Global perspective Human stories

UN envoy urges Security Council to punish recruiters of child soldiers

UN envoy urges Security Council to punish recruiters of child soldiers

Children are caught up in fighting between Yemeni government forces and Houthi-led Shia rebels in the north of the country
Senior United Nations officials today urged the Security Council to take action, such as freezing assets and imposing arms embargoes and travel bans, against the leaders of rebel groups and military forces that recruit child soldiers or sexually abuse, maim or kill children during conflicts.

A month after the United Nations for the first time identified the combatants that are the most persistent violators of children in armed conflict, the Council heard calls to ensure that those violators are held fully accountable for their actions.

“The naming and shaming exercise, along with the possibility of sanctions against persistent violators, has persuaded parties to cease this reprehensible behaviour and should deter others from future offences,” the Secretary-General’s Special Representative Radhika Coomaraswamy told the 15-member body at the start of a day-long debate on children and armed conflict.

The Secretary-General’s most recent report on the issue, released in May, named 16 different armies and insurgent groups in Africa, Asia and Latin America as having recruited or used child soldiers for at least the past five years.

Ms. Coomaraswamy noted that the majority of these parties were non-State actors “who need to enter into action plans with the United Nations to be de-listed.” She urged governments “to endorse this process in the best interest of the children.”

The Secretary-General’s recent report praised the progress made through the signing of several action plans to end the recruitment and the use of child soldiers, including pacts with the Moro Islamic Liberation Front in the Philippines, the Sudan People’s Liberation Army and the Unified Communist Party of Nepal-Maoist, which has released almost 3,000 people who were originally recruited as minors.

While that action plan came too late for Manju Gurung, a Nepalese girl who was abducted by the Maoists at the age of 13, she addressed the Security Council today to speak “on behalf of all children in armed conflict who face and survive the atrocities of war.”

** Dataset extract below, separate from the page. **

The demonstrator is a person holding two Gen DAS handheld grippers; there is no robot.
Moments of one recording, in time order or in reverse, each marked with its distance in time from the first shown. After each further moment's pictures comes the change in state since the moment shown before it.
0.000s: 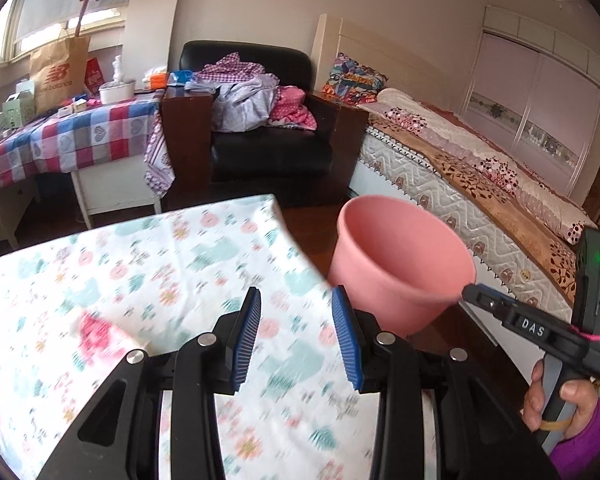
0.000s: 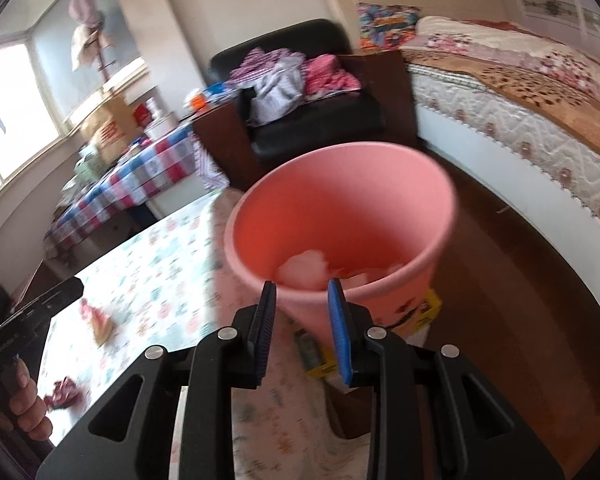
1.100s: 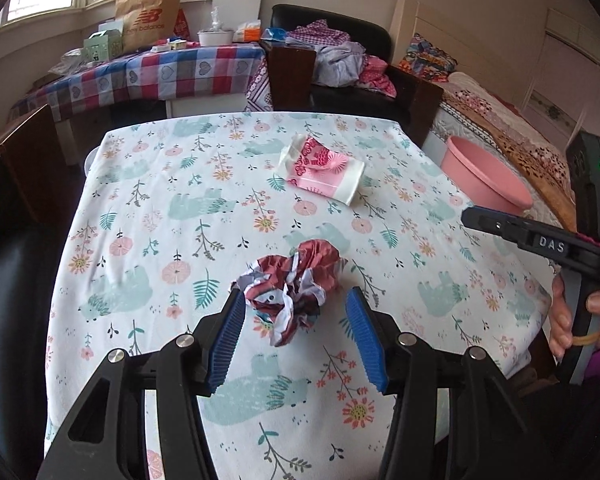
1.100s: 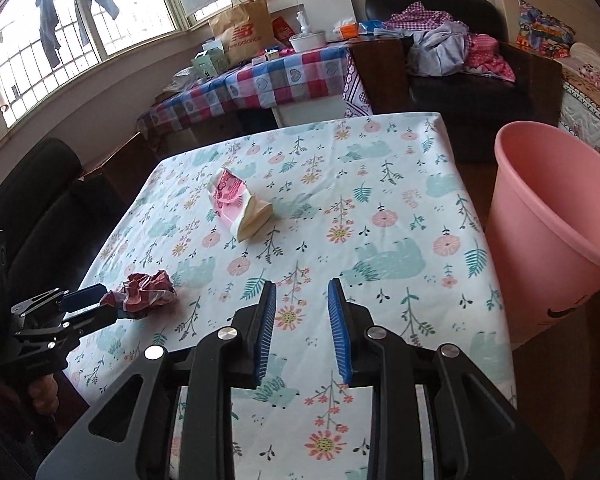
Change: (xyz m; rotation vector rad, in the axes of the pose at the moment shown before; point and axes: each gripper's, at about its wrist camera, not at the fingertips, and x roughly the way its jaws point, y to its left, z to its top) left arm -0.117 0.125 -0.136 -0.126 0.115 0.177; right arm 0.021 0.169 -0.073 -0.340 0.202 0.281
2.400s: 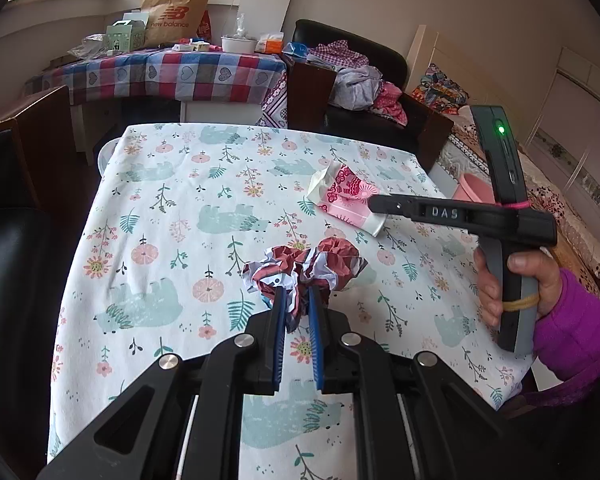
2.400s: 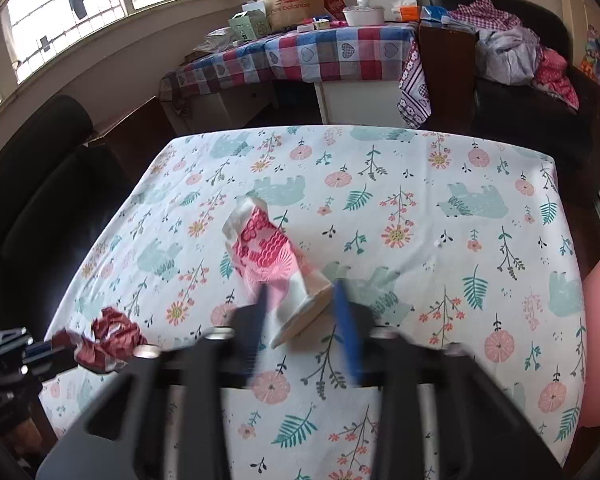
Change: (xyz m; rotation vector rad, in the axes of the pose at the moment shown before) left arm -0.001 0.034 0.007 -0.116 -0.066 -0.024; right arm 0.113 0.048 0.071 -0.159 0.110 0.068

“They trained me to use .303 rifles, ISAS, SLR, AK-47,” she said. “They also taught us how to make and detonate bombs. We had to wear shorts and short-sleeve shirts and do leopard crawls during trainings and my skin had cuts, scabs and bruises.”

Highlighting the need to tackle the issue at all levels, Atul Khare, Assistant Secretary-General for Peacekeeping Operations, told the Council that child protection advisers have been established in nine peacekeeping missions, a focal point has been named in the UN Interim Force in Lebanon (UNIFIL), and the department was strengthening its child protection presence in Afghanistan at the UN mission there (known as UNAMA).

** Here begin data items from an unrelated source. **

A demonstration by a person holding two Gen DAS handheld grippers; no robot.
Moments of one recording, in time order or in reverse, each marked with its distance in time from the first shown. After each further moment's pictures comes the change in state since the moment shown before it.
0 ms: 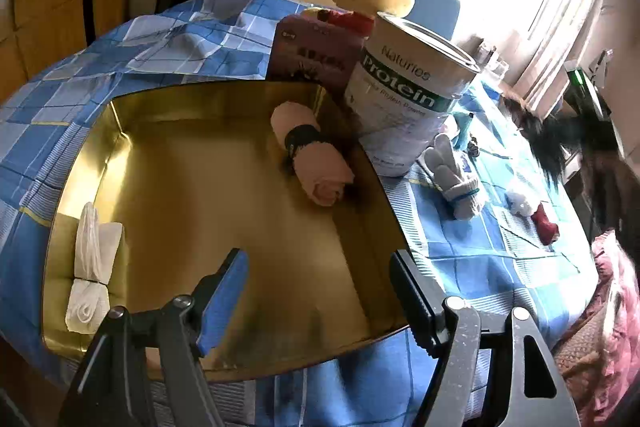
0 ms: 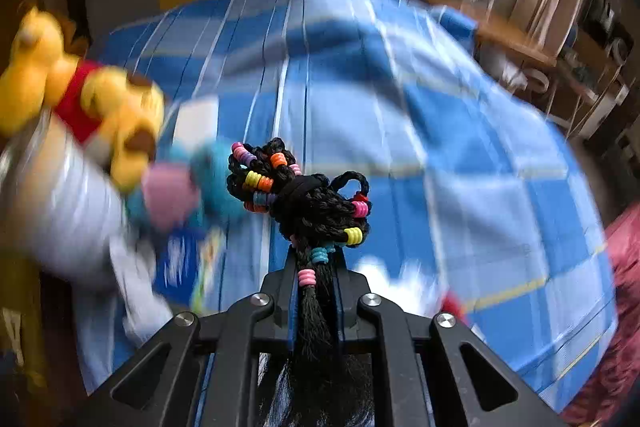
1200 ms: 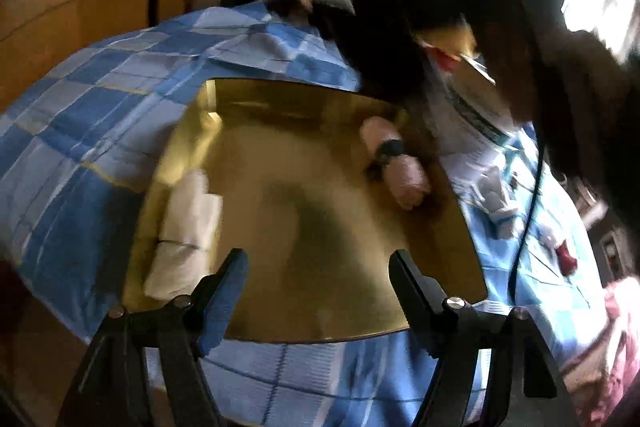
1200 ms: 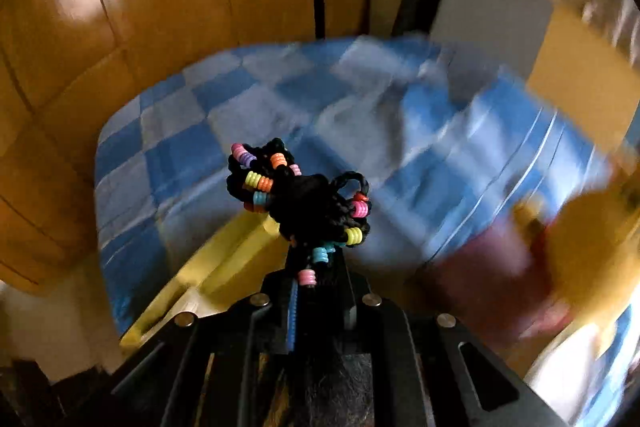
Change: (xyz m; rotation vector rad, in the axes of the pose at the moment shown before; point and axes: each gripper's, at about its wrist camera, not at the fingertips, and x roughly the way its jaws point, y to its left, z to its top) left arm -0.041 0.068 -0.022 -0.175 -0.058 0.133; right arm -0.062 0.422 -0.044 -0.753 0.038 0.582
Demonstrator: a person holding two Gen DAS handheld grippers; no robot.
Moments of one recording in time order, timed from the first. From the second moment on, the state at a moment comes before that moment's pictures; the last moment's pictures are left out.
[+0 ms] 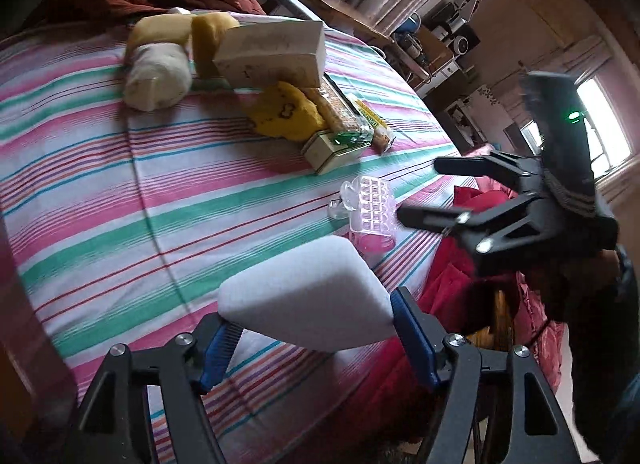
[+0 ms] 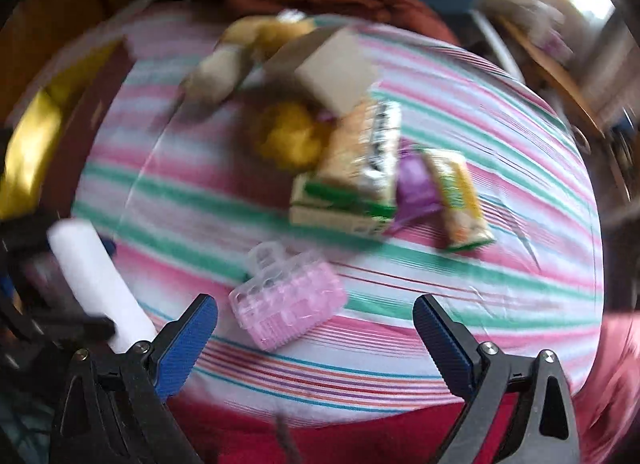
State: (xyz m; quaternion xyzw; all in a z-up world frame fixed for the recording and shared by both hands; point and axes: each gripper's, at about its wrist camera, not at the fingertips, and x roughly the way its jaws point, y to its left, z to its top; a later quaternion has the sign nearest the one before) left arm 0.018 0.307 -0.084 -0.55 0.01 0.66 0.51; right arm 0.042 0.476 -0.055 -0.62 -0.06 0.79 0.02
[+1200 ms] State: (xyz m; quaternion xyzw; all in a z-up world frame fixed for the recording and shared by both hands) left arm -0.027 0.136 0.003 -0.38 0.03 0.89 0.26; right arm -0.042 0.341 0.007 -0.48 0.05 0.87 -0.07
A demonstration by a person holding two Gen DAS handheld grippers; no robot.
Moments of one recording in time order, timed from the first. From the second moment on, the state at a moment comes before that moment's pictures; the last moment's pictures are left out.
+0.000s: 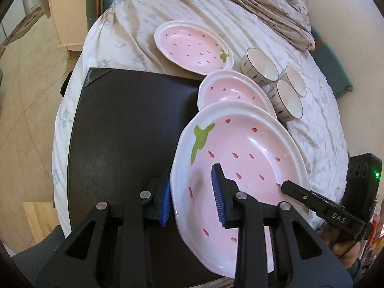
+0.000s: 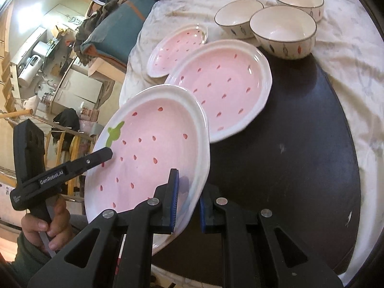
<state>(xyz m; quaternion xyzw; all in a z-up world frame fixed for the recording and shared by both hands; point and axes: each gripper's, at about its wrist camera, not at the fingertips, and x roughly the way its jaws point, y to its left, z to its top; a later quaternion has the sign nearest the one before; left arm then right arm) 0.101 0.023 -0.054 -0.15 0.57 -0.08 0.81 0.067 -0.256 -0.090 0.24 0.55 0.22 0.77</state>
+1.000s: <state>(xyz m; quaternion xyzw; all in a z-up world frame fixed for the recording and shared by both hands) 0.204 -0.012 -0.095 -0.14 0.60 -0.10 0.79 0.146 -0.289 -0.125 0.30 0.58 0.16 0.74</state>
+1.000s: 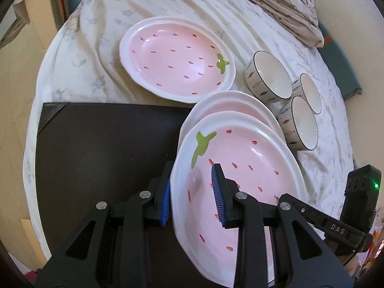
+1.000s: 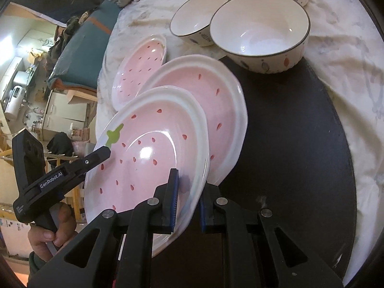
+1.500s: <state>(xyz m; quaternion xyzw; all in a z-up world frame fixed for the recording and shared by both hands) 0.233 -0.015 -0.117 -0.14 0.61 -0.10 0.77 0.179 -0.296 -0.144 0.32 0.59 0.14 0.73</state>
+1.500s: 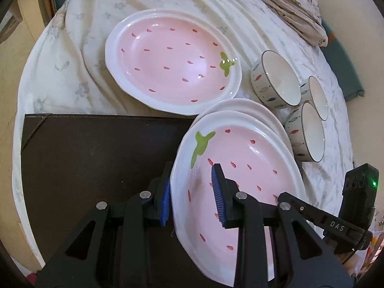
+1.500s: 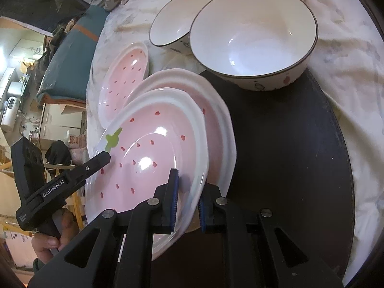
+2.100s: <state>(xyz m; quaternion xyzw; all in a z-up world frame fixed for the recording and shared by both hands) 0.238 -0.035 -0.140 -0.10 0.63 -0.09 0.77 0.194 -0.300 -0.154 0.33 0.60 0.12 0.72</state>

Also addressing the Security Council, UNICEF Deputy Executive Director Hilde Johnson noted that schools were increasingly being targeted by armed groups, an unfortunate reality as illustrated by her recent visit to Chad where she spoke with a group of boys. “I asked them about their hopes for the future. All then had one singular, uniform ambition: education.”

In her statement, Ms. Johnson also noted the need for better monitoring and reporting to gather the factual details that are required to hold violators accountable, bring them to justice and enforce measures through existing sanctions regimes.

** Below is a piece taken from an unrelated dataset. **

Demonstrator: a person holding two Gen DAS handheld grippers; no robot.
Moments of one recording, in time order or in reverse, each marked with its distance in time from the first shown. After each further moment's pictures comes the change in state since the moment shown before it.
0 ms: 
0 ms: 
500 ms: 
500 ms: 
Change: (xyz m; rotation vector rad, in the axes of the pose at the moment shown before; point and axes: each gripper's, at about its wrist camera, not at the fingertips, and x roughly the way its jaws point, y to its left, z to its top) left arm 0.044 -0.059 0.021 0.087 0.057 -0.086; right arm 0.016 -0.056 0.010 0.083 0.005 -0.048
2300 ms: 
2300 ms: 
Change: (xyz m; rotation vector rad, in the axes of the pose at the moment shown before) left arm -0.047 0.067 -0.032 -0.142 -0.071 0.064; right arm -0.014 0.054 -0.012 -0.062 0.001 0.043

The Council debate, which heard from dozens of speakers, concluded with the adoption of a presidential statement in which they voiced deep concern that some parties persistent in committing violations and abuses against children.

Members expressed their “readiness to adopt targeted and graduated measures against persistent perpetrators,” including possible sanctions for breaches of international law by the recruiters of child soldiers.

The panel also urged UN Member States to use their own national justice systems, as well as international justice mechanisms and mixed criminal courts and tribunals, to end impunity for those who commit crimes against children.

Today’s debate comes one week after six countries in Central Africa committed to ending the recruitment of child soldiers in the so-called N’Djamena Declaration, a move applauded at the time by the UN Children’s Fund (UNICEF).

The six – Cameroon, Chad, the Central African Republic (CAR), Niger, Nigeria and Sudan – outlined their commitments to child protection in line with global standards, including those in the Optional Protocol to the Convention on the Rights of the Child on the Involvement of Children in Armed Conflict.